Every line below that holds the word "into" counts once; please tally them and give only the total.

§ DATA IN THIS EXERCISE:
□ □ □

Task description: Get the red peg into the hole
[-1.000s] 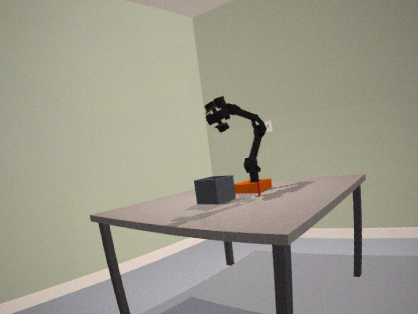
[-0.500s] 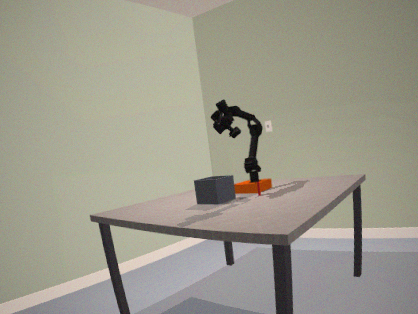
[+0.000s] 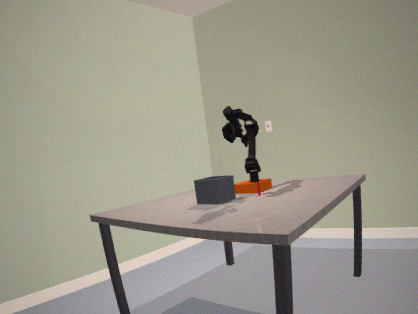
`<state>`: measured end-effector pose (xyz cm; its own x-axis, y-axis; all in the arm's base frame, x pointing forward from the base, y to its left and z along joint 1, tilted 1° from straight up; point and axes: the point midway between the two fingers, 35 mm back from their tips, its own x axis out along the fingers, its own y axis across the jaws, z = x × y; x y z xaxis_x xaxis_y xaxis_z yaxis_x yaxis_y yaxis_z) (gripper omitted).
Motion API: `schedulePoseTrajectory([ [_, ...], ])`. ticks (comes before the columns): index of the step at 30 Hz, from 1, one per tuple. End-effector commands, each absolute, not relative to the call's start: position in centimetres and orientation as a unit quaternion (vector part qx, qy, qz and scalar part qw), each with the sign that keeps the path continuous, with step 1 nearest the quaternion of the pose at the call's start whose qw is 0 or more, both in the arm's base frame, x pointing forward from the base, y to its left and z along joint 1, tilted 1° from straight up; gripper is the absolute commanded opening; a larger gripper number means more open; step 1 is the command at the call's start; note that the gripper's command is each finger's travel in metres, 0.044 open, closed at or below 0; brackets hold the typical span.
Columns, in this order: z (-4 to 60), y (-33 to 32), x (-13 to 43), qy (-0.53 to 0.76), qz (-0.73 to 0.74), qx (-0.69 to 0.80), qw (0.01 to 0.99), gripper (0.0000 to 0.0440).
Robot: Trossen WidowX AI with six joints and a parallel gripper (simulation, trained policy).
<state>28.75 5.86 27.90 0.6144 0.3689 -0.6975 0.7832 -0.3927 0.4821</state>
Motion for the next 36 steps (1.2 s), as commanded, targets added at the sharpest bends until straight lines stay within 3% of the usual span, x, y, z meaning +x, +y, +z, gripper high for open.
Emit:
schedulePoseTrajectory([
  [1, 26.1, 7.2, 27.9, 0.39, -0.276, 0.779, 0.405, 0.0434],
  [17, 18.9, 11.1, 23.2, 0.495, -0.385, 0.663, 0.409, 0.044],
  [36, 11.5, 11.1, 19.3, 0.559, -0.46, 0.513, 0.46, 0.044],
])
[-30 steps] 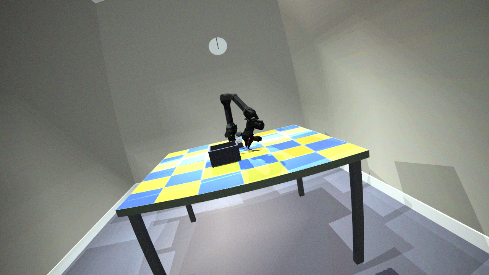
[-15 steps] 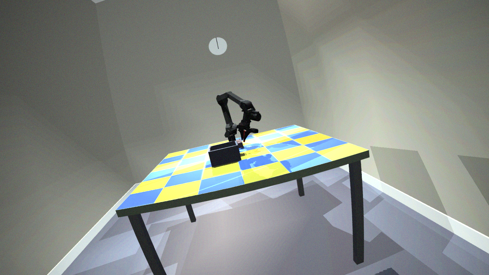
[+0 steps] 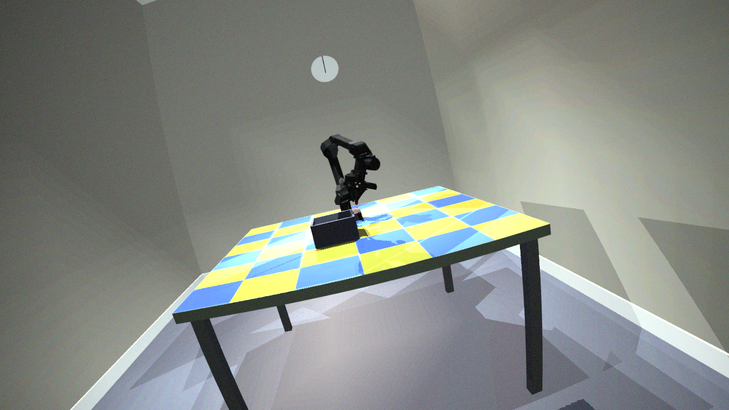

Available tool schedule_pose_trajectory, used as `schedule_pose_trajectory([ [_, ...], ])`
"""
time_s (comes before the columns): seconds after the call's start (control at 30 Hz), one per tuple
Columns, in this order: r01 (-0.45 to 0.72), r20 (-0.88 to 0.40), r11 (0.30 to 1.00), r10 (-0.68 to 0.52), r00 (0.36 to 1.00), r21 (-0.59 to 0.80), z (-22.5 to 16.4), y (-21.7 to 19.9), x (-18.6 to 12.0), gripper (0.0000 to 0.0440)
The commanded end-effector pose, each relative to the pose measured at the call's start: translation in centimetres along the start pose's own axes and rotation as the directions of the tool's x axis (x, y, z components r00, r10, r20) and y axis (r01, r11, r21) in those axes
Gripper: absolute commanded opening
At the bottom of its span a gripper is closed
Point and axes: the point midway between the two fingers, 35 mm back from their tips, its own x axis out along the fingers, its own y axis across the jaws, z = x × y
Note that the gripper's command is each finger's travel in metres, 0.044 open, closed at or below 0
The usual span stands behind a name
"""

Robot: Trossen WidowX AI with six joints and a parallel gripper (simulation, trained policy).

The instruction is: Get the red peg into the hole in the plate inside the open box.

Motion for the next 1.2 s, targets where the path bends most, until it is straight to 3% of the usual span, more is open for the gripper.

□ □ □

§ WORKED SOLUTION:
2